Stored records:
·····

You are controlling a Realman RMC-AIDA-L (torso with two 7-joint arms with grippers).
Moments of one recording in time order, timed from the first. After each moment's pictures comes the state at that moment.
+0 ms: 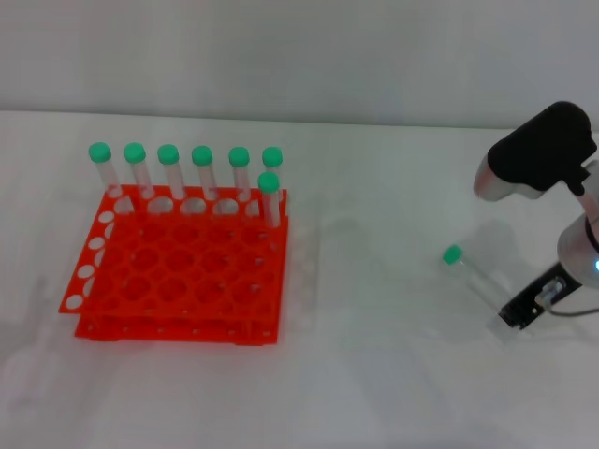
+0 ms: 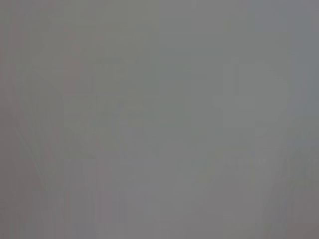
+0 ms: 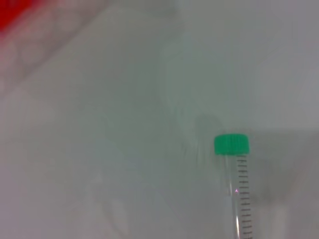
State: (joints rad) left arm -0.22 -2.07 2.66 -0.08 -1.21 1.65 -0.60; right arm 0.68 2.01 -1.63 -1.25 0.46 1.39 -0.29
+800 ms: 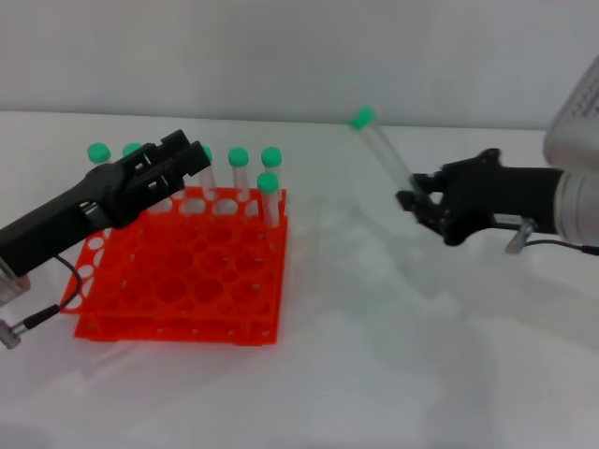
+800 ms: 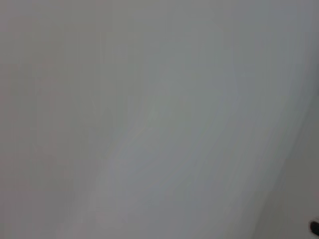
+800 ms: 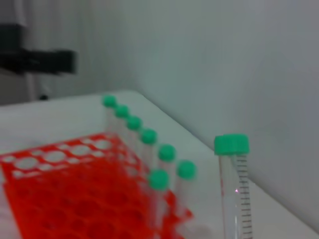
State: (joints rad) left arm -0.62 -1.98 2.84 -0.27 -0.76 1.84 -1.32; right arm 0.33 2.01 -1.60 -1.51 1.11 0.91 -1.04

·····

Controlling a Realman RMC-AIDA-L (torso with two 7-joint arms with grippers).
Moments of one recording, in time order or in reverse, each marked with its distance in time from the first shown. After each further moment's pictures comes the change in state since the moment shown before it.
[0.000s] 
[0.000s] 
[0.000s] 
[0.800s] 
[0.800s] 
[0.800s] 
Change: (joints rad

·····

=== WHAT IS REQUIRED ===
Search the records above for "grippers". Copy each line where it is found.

=== TASK ANSWER ===
You are controlling a Realman RMC-AIDA-L (torso with two 7-joint arms with grippers).
Controlling a Realman RMC-AIDA-L (torso with two 7-joint arms with grippers).

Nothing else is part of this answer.